1. \(ACB\) is not a complete tournament since no-one has won two matches.
2. \(ABB\) is not a possible complete tournament since it implies \(B\) won game 2, which is between \(A\) (winner of game 1) and \(C\) (referee of game 1).
3. \(ACBB\) is a valid tournament, \(A\) beat \(B\), then \(C\) beat \(A\), then \(B\) beat \(C\) and finally \(B\) beat \(A\) to win.

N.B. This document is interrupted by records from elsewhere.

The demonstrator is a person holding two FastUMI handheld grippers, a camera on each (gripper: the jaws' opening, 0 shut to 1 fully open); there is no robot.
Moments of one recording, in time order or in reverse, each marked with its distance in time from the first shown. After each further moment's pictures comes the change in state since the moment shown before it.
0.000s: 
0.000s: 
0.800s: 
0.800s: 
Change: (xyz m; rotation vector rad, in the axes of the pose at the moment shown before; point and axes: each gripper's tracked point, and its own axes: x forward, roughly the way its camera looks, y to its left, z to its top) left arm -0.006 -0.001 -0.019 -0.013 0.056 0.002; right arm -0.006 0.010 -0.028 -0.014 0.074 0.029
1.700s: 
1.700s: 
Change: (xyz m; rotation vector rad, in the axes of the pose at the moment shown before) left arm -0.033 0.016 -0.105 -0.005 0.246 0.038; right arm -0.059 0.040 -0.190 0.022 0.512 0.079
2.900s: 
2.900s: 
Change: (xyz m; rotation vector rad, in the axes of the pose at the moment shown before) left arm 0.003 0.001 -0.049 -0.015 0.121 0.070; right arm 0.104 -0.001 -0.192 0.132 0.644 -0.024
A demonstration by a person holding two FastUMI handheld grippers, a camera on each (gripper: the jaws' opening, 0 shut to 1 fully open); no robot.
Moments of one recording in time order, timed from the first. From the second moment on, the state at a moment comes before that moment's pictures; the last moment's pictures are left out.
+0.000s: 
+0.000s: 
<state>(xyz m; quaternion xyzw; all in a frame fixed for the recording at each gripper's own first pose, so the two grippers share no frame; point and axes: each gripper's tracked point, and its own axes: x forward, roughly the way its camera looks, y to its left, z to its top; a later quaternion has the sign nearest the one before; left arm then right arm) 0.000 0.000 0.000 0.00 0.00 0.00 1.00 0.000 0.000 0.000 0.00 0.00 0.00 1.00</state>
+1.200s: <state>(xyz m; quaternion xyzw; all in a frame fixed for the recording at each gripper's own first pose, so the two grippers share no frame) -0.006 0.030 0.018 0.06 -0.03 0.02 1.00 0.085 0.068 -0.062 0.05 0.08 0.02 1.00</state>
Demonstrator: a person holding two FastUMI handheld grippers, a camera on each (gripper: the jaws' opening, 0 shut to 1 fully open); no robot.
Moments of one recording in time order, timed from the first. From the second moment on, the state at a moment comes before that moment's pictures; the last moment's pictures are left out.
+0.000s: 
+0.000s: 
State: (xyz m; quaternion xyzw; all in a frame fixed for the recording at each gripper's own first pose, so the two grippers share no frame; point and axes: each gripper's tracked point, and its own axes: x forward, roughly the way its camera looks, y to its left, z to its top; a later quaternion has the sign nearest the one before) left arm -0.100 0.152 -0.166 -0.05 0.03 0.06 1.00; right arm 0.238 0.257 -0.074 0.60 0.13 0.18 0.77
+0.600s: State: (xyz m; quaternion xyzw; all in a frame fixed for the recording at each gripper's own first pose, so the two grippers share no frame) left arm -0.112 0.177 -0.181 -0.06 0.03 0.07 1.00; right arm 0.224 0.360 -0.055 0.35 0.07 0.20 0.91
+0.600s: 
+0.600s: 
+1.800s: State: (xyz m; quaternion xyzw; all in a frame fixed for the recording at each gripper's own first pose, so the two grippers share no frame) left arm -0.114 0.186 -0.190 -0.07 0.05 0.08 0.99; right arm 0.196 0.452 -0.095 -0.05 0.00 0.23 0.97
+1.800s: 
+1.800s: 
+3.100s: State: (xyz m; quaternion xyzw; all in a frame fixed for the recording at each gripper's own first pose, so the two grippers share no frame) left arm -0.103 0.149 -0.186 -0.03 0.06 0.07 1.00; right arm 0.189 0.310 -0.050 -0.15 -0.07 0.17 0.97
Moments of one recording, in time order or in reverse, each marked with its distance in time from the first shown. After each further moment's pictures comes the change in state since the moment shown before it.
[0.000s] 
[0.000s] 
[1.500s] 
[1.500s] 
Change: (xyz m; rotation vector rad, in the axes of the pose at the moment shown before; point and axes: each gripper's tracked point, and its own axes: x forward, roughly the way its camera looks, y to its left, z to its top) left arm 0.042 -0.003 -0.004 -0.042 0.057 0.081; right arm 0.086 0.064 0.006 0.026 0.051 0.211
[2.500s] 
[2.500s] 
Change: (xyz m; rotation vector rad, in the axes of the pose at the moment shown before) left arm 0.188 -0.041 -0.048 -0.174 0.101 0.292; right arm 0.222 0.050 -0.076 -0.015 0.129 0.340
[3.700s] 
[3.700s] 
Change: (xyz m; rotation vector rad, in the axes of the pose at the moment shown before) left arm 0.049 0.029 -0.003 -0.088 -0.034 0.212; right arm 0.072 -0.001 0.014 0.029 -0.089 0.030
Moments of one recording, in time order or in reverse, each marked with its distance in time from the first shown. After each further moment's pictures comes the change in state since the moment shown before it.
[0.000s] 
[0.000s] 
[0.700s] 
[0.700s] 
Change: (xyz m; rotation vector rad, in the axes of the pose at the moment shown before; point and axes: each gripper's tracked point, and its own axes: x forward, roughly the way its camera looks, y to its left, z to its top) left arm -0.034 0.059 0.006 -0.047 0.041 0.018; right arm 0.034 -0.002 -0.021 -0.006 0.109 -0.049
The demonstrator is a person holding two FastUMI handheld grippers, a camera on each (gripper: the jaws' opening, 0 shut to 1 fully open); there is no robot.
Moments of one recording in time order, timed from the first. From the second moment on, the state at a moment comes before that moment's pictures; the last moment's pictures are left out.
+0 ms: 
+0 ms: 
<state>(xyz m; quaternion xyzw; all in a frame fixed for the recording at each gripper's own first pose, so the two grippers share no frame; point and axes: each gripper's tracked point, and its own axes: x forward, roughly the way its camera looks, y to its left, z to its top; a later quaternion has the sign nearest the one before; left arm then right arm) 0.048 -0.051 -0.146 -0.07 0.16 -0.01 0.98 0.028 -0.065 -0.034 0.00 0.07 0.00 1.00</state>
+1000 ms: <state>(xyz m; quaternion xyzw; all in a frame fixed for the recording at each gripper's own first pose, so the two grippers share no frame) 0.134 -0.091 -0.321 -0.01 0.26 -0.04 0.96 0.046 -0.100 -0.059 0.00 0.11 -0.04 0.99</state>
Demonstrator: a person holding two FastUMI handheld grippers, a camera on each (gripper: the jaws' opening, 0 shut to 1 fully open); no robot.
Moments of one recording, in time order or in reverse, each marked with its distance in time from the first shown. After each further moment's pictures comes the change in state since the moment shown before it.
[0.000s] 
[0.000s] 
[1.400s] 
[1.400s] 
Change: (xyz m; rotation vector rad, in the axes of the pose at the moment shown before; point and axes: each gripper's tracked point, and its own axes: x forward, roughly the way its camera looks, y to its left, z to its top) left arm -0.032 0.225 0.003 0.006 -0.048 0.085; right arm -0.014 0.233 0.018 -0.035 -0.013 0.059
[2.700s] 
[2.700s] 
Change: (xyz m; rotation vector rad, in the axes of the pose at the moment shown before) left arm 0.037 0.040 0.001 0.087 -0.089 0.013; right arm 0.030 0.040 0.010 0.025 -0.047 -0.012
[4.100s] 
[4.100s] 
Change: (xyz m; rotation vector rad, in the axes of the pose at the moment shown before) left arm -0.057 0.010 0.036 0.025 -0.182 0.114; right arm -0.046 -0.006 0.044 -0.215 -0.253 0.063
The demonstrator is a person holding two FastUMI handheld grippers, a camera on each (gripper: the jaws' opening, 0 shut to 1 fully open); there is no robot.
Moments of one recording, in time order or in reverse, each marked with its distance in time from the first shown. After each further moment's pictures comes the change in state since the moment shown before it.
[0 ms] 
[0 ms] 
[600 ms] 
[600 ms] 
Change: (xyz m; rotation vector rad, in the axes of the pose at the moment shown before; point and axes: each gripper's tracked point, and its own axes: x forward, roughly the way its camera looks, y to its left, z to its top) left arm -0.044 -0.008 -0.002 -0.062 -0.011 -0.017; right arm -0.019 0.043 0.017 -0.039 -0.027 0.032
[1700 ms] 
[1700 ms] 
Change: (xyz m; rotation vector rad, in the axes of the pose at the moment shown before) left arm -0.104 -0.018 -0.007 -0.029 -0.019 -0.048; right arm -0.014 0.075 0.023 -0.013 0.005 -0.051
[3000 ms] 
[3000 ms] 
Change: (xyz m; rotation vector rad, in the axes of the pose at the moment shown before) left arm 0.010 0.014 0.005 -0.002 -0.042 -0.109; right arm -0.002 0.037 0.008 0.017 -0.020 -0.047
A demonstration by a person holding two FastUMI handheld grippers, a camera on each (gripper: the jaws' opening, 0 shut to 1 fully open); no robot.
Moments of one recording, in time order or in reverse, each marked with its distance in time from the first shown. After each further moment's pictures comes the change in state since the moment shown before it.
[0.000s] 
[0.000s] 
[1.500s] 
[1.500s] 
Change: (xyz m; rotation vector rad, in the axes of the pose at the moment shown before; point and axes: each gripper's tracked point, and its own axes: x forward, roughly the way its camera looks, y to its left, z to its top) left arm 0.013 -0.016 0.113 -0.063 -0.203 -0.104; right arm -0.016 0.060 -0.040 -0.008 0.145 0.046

After the first game there is always someone playing for the tournament, so for there to be no result after 5 games, 4 games must have gone against the leader, so the probability is \(\frac{1}{2^4} = \frac{1}{16}\). If \(A\) wins their first game, they can either win in two games (WW) or in five games (WLRWW). The probability of this is \(\frac14 + \frac1{16} = \frac{5}{16}\). Similarly \(B\) has exactly the same chance as \(A\) since everything about them is symmetric, ie a probability of \(\frac5{16}\) of winning. Since there is a \(\frac{15}{16}\) chance the tournament is decided after 5 games, the remaining \(\frac{5}{16}\) must be \(C\)'s chance of winning. After the first game is played, there's \(3\) states for each player. King (about to win if they win, becomes Ref if they lose), Challenger (needs to win to become king) and Ref (who becomes Challenger if Challenger wins). \begin{align*} \P(\text{King wins}) &= \frac{1}{2} + \frac{1}{2}\P(\text{Ref wins})\\ \P(\text{Challenger wins}) &= \frac{1}{2} \P(\text{King wins}) \\ \P(\text{Ref wins}) &= \frac{1}{2} \P(\text{Challenger wins}) \\ \end{align*} \(p_K = \frac12 + \frac12 (\frac12 \frac12 p_K) \Rightarrow \frac78 p_K = \frac12 \Rightarrow p_K = \frac47, p_C = \frac27, p_R = \frac17\). \(A\) has \(\frac12\) of being king, \(\frac12\) of being ref after the first match, so \(\frac12 \frac47 + \frac12 \frac17 = \frac{5}{14}\). Similarly \(B\) has \(\frac5{14}\) chance of winning, but unfortunately \(C\) must be the challenger after the first match and only has \(\frac27 = \frac4{14}\) chances of winning.